A member of the Majlis National Security and Foreign Policy Committee said on Monday a rapprochement between Tehran and Washington demands a "gradual" and "time-consuming" process.
"In view of thirty-five years of tension between the two countries, resumption of bilateral ties will be a time-consuming and gradual task," Nozar Shafiei told ICANA on Monday.
"The idea of restoring (Iran-US) relations may not be popular now. However, it will finally happen," he noted, adding, "Moderation in (the two sides') behavior and new conditions will most likely enable Iran and the US to re-establish their relations someday."
To justify his optimistic view, the lawmaker explained, "New considerations and conditions cause the reshaping of relationships between countries."
"There have been no two countries which have had ever-close (or -strained) relations throughout history," Shafiei said, adding that ups and downs in international relations between countries are the result of a combination of contributing factors, namely friendship, enmity and competition.
Commenting on the efforts underway by the United States and Cuba to normalize bilateral ties after a half-a-century-old break-off and comparing them to the recent diplomatic contacts and talks between the US and Iran, Shafiei noted, "Although both the Iranian and Cuban governments have had ideological conflicts with the United States, they follow two different ideologies themselves."

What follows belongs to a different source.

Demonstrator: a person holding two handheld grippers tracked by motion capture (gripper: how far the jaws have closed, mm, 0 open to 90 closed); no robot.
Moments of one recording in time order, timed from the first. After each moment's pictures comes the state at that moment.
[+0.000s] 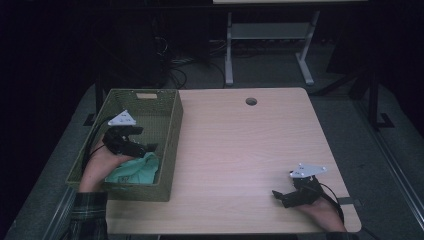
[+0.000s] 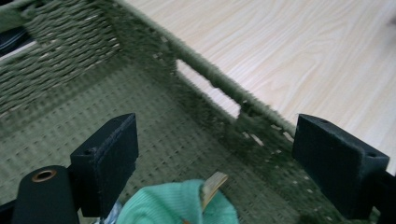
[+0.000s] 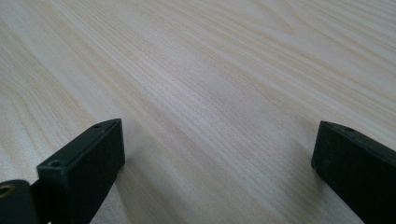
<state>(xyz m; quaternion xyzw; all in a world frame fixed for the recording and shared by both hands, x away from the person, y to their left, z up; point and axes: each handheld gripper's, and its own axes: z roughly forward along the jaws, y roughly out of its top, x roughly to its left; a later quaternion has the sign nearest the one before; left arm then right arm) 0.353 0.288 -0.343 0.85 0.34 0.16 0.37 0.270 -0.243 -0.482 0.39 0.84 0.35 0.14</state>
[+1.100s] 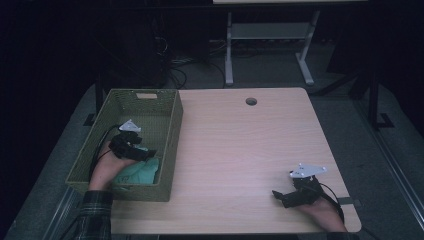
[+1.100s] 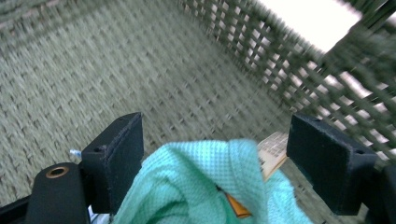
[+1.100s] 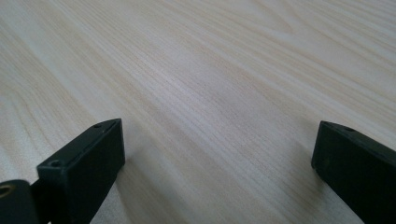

"Cubans, generally, hold a materialistic and socialistic ideology, while a theological and Islamic idealism prevails in Iran."
Relations between Washington and Havana entered into a deep freeze amid the Cold War after the Castro brothers toppled Fulgencio Batista in a revolution on January 1, 1959 and then steered their country into a close alliance with the Soviet Union.The US spent decades trying to either isolate or actively overthrow the Cuban government.